So let me see if I've got this straight ... while the Paul campaign was enjoying a modicum of success over the past months, the "Paul Revolution" was viewed with approbation by Benton et al ... but now that the fireworks are more or less over, they are all a bunch of scalawags and the Paul campaign is running from them? Seems like you're not giving Paul much credit for loyalty to his supporters. Mightn't an ever so much more sensible answer be that RP has simply decided to husband his meager resources to continue the crusade into the future? (Recall that one of Ron Paul's main precepts is fiscal responsibility)

I was a long time coming to Ron Paul, and one of the main reasons that I finally did support him was his incredible consistency - his goals have never varied ... and I don't believe he has changed either his mission or his message as the 2012 denouement draws near.

His much-articulated strategy has ALWAYS been to secure as many delegates as possible (Paul is a very smart man - I doubt he ever seriously entertained the notion that he would actually be elected POTUS) ... and securing delegates is what the efforts both in and out of the "official" campaign have always been about. You draw what seems to me to be a delicate, even spurious, distinction between Paul's inner circle and the grass-roots movement on his behalf (what you call the Ron Paul Revolution). Too much conspiracy theory, too many "wheels-within-wheels", too many shadows where none exist ... in short, your approach is too cynical by half ... Ron Paul supporters are just, well, Ron Paul supporters ... and that's all he has ever asked any of us to be.
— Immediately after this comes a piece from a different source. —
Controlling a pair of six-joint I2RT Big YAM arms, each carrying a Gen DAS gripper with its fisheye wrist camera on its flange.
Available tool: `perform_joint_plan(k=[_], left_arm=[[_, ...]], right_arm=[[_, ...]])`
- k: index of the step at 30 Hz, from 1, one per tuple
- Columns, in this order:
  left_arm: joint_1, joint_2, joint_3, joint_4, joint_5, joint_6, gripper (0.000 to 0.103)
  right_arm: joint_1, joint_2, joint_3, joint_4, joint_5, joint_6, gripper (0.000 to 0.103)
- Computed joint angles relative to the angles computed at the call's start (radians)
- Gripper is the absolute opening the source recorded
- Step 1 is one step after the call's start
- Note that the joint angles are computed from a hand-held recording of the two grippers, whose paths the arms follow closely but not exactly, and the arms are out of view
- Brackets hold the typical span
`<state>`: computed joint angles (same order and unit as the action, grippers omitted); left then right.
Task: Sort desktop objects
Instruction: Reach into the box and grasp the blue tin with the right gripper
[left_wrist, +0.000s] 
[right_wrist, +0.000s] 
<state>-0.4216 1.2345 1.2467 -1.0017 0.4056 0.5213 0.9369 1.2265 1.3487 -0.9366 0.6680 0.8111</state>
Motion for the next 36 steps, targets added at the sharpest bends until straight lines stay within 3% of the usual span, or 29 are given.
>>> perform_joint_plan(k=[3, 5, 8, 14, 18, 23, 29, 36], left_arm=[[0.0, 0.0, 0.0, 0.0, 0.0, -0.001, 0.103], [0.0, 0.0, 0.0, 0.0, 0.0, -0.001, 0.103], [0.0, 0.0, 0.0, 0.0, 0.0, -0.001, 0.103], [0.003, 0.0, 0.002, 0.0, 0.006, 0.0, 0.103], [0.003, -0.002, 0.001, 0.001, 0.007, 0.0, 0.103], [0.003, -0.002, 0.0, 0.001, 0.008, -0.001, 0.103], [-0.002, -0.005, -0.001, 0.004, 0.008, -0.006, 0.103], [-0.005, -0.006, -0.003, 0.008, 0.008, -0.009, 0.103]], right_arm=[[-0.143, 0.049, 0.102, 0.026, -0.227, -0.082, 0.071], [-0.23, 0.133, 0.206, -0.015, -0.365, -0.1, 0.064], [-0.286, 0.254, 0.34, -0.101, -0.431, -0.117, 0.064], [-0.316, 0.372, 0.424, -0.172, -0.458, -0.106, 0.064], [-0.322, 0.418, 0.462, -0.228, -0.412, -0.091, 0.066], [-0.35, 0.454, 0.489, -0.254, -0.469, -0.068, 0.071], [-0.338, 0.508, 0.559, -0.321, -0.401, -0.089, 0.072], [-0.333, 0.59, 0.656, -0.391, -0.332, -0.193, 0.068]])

I have been involved in some "delegate training" meetings here in Nebraska, since the official announcement by the campaign. I was, quite frankly, expecting anger from some (at the Paul campaign staff), and apathy by the rest, for believing that there was no point in showing up anymore.

I saw nothing more than mere hints of either of those things. The Ron Paul supporters of this time around (as opposed to 2008), seem--on the whole--to have a much longer view of the effort. When I see 21 year olds asking me how they can get themselves positioned to being county GOP officers, or when they're asking me questions about the commitment of time involved in being on their county or state central committees, I have a new sense of hope. There are far more principled folks this time around than last, who understand that the battle is not just about Ron Paul, but about the soul of the Republican Party.

There have been several things about the "official" campaign that have frustrated me, at times. But those of us who are students of political history have known all along that the chances of Ron Paul becoming president were/are virtually nil. But this may be an instance of winning without winning, if the balance of power starts to shift inside the Republican Party.

Twenty years. That's how long it took between Barry Goldwater's "grow up conservatives" speech in 1960 until the heir of the conservative revolution, Ronald Reagan, was elected in 1980. Start the clock with the Rally for the Republic in 2008. I don't think it's going to take that long this time, but it's not going to happen this year.